Micro-volunteering - The way to go?

Last December, some 200 Red Cross Red Crescent volunteers and staff from all over the world converged in Bangkok, Thailand, for The Difference - a Global Volunteering Forum, held in the lead-up to International Volunteer Day 2014. Aimed at tackling challenges facing volunteerism and exploring new approaches to actively and meaningfully engage volunteers, The Difference used Open Space Technology which encourages participation, reflection and open discussion among the participants.

Thought-provoking topics, stimulating ideas, and constructive strategies that emerged from the three-day forum made everyone evaluate and re-think volunteerism. One topic that was discussed during the dialogues was micro-volunteering.

Micro-volunteering refers to volunteering actions that can be completed in short, discrete periods of time.
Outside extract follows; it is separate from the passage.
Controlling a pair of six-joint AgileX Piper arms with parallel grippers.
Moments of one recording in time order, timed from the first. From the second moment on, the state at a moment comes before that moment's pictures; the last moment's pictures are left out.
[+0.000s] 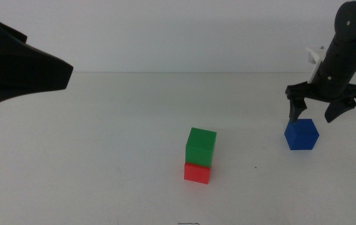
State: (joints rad) left arm -0.15 0.97 -1.37 -0.54 1.23 0.57; right arm 0.10 2.04 -1.74 0.04 1.22 0.08
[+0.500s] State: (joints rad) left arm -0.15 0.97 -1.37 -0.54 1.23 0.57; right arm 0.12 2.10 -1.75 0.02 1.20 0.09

It is often described as an "easy, on demand and low commitment action that contributes to a worthy cause." It can be facilitated by online devices (ie smart phones) for e.g translating an article online, or off-line for e.g video editing.

The phenomenon of micro-volunteering has been growing in popularity. This ‘wave of the future’ has brought about a paradigm shift for many voluntary organisations, including the Red Cross movement. We see more and more people who wish to volunteer their services for as short as a few hours, and engage in short-term projects or activities that can satisfy their immediate interests. Micro-volunteering also encourages the contribution of existing skills and talents.
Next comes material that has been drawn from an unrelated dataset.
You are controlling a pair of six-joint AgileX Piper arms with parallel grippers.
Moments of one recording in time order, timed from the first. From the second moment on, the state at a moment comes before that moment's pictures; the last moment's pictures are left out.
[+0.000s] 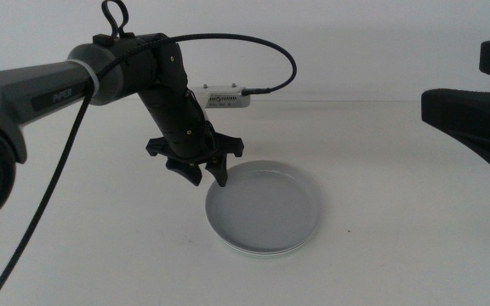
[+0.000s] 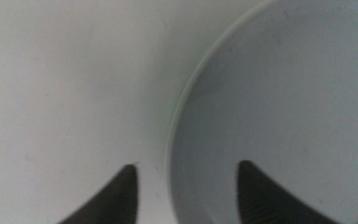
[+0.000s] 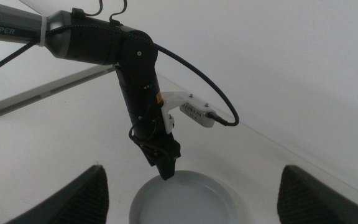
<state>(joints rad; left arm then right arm) -0.37 2.11 -1.67 -0.29 1.07 0.01 0.46 0.81 -0.95 0.51 0.58 -0.59</state>
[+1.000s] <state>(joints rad) 0.01 0.90 -0.95 -0.09 0.76 -0.06 0.46 0.81 -0.95 0.51 0.58 -0.59</state>
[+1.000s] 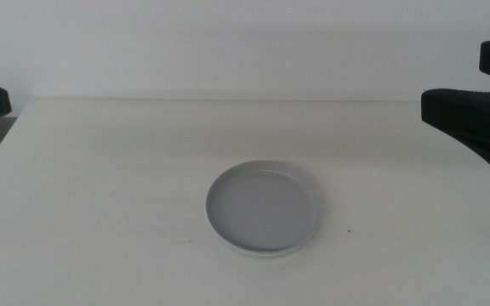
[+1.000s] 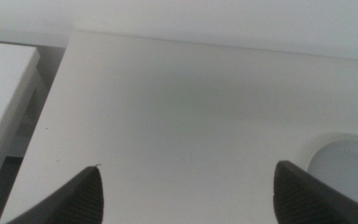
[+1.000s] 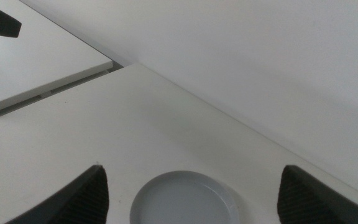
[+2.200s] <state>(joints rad) 0.01 0.89 -0.94 -0.08 0.60 -0.05 0.46 0.80 -0.92 0.44 0.55 -0.59</state>
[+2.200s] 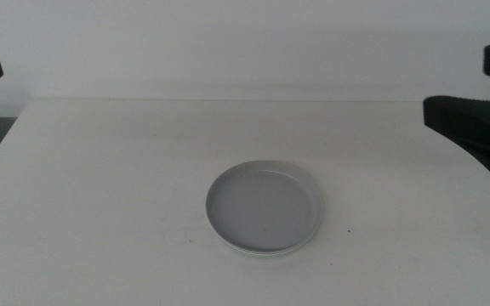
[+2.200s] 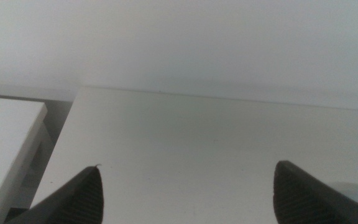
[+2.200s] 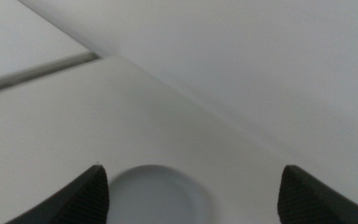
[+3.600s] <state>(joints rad) 0.01 0.00 0.00 -0.14 0.30 -0.05 -0.05 0.00 0.00 0.32 0.24 -0.57</state>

Though micro-volunteering can take place without the use of technology, the ubiquity and proliferation of information and communication technology such as computers, smartphones and tablets have greatly increased the possibilities of remote, versatile and convenient forms of volunteering. A good example is the translation of the Singapore Red Cross’ (SRC) first aid app for which a number of engaged volunteers contributed their respective translations - Chinese, Malay, English, Tamil and Tagalog. The congregation of bite-sized effort from a group of people where small deeds add up to a big impact is exactly what micro-volunteering is about.
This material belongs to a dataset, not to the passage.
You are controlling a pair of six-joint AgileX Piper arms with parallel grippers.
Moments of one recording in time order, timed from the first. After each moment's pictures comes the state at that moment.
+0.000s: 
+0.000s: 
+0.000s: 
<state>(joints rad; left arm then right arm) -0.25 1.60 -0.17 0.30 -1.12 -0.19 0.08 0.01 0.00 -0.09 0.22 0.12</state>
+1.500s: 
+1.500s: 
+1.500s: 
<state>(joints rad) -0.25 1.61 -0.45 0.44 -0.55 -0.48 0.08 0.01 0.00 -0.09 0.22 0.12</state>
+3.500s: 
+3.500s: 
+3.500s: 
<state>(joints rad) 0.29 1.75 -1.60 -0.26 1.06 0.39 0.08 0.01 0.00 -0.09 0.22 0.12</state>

Involving minimal training and commitment as well as its flexibility and convenience to fit into our hectic schedules, micro-volunteering seems like the solution to contemporary woes on volunteerism, e.g. time poverty, decline in numbers, new expectations from the younger generation, etc.

However, before we hail this new wave too quickly, we shall recognise the challenges that come with the advantages. For instance, relationship building which is key in volunteer engagement might be difficult due to the lack of interpersonal contact. Micro-volunteers might also find it hard to develop a sense of belonging and identification with the organisation’s mission. Without directly interacting with beneficiaries and personally witnessing impact of their contribution, micro-volunteers could lack the motivation to continue their efforts.

Micro-volunteering is also seen as a collaborative effort between volunteers and the community such that the role of the voluntary welfare organisations is minimal and limited to supporting and facilitating. Micro-volunteers can use their creativity to decide on the kind of projects and activities they wish to embark on. Some organisations, however, might find it difficult to provide such platforms or are not suited to do so. For International Volunteer Day 2013, our volunteers initiated the idea of co-creating fashion pieces with residents at the Red Cross Home for the Disabled to raise funds for SRC. They led the whole project from conceptualising to designing the couture, setting up a fashion runway and producing the event video.

Despite some of its challenges, micro-volunteering is still a ‘new wave’ to embrace given the pervasiveness of technology and the changes in lifestyle and demands of people. To create an ongoing relationship with micro-volunteers and translate micro-volunteering to sustained volunteering are some things to consider when developing and creating micro-volunteering activities and opportunities.